We both pitied each other, and we both envied each other. I pitied him for living a life that he didn’t authentically choose, and for so fervently quashing all his desires – but I also envied him for the connection he still had with his family, and for all the signifiers of success he owned. I think he pitied me for so visibly failing the normative markers of social success, but envied my attempt to live an authentic life and pursue my own desires and creative ambitions. In fact, when we were walking around a festival together once – I was wearing some sort of metallic legging structure – Joseph couldn’t believe the number of looks and homophobic remarks I got. ‘Jesus, Amrou … I’ve never walked around and had this experience before. It’s horrible. Do people always look at you funny?’ ‘I’m a genderqueer Arab living in Britain. Yes, Joseph,’ I said, my hand cupping his warm testicles.

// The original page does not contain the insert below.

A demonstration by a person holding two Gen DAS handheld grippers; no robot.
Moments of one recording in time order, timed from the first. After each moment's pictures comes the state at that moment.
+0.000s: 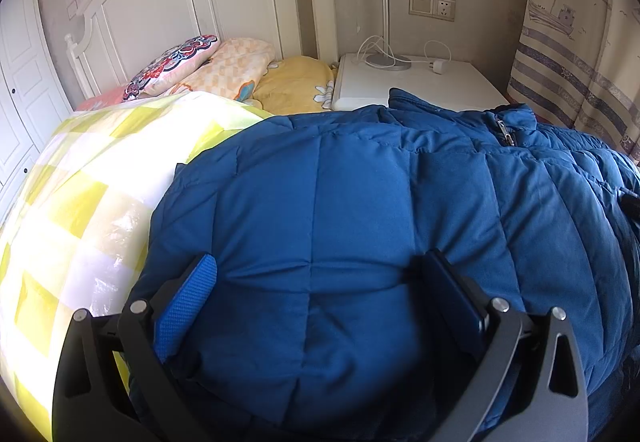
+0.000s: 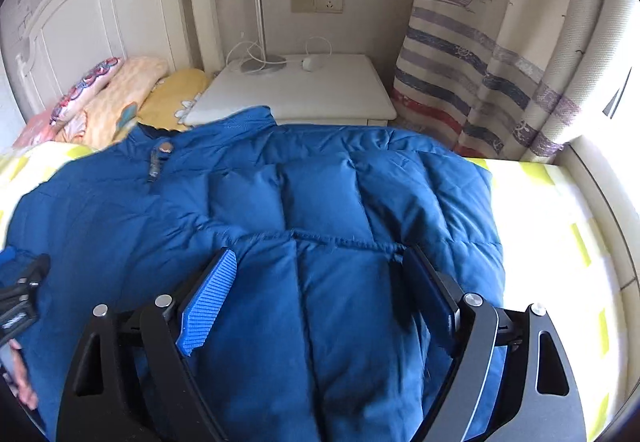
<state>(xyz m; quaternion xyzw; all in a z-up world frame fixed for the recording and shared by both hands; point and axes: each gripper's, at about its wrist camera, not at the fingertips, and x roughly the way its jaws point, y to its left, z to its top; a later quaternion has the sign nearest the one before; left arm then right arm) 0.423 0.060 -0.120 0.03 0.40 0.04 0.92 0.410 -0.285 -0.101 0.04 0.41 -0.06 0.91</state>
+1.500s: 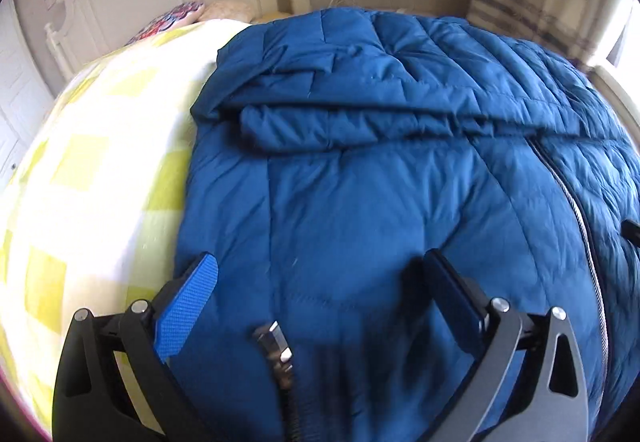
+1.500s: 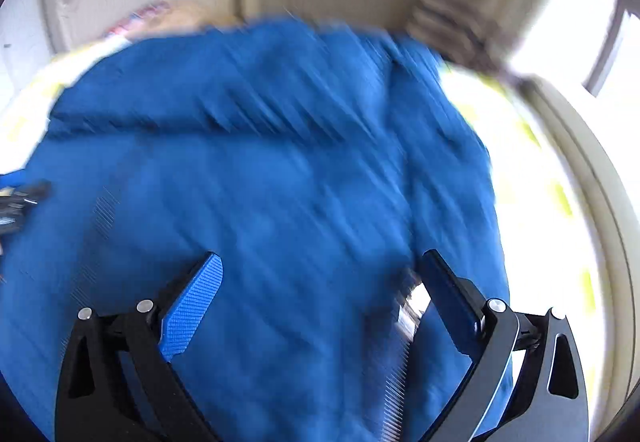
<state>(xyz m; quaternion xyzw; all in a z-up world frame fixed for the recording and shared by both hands) 0.267 0.080 -0.134 0.04 0.45 -0.03 0.89 0.229 -0.292 -0.138 -0.01 0.47 -0.01 0.88</state>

On our dates, it felt like we were each flirting with the other side of ourselves that we had in some way sacrificed. With me, Joseph got to dip his waters into queer nonconformism without having to sacrifice any of his privilege; with Joseph, I got to feel like I’d won a piece of the institution through getting him to desire me. There was a safety in the fact that our relationship only existed within the confines of our private dynamic – the construction of it meant that it wasn’t really real, but more a rehearsal space for both our internal anxieties. It felt a bit like a reality show which no one was watching, as if we were on Big Brother, and the only two with the remote. Unlike in my relationship with Felix, my body didn’t sweat with fear on the promise
of intimacy, for it was always off the table. Thus, when Joseph dumped me with a polite but quite frankly dull and self-pitying WhatsApp message, I felt nothing. Feelings of nothingness became closely attached to all my sexual and ‘romantic’ endeavours. There was another boy I took a particular liking to in Cambridge – let’s call him David. We were in a play together when he was in his final year and I was in my first year. David wasn’t an immediately attractive man, but he was intelligent and sensitive, and had something gentle and protective about him; he was like a young Gandalf. The first-year/third-year dynamic was the perfect power structure to ignite my desires, and once again I wanted to be desired by a man who, in this very small context, was my ‘superior’. As two queer people, David and I had a lot in common and became quite good friends. There was growing sexual chemistry between us throughout the rehearsals, so much so that every cast member remarked that it was an inevitability that David and I would sleep together.
After the party on the night of the final performance, I ended up sitting next to him in his bed at 5 a.m., our first sexual act surely seconds away. As I looked into his eyes, readying to kiss him, he said: ‘Amrou. I wish I could. But I’m not attracted to men who aren’t white. I think you’re an amazing person, honestly … but there’s something about white-on-white flesh I just find so beautiful.’ Only years after the fact did I realise that this was something a Neo-Nazi would say – and I’ve recently told him as much – but at the time, I emptily agreed with him, and yet again felt nothing.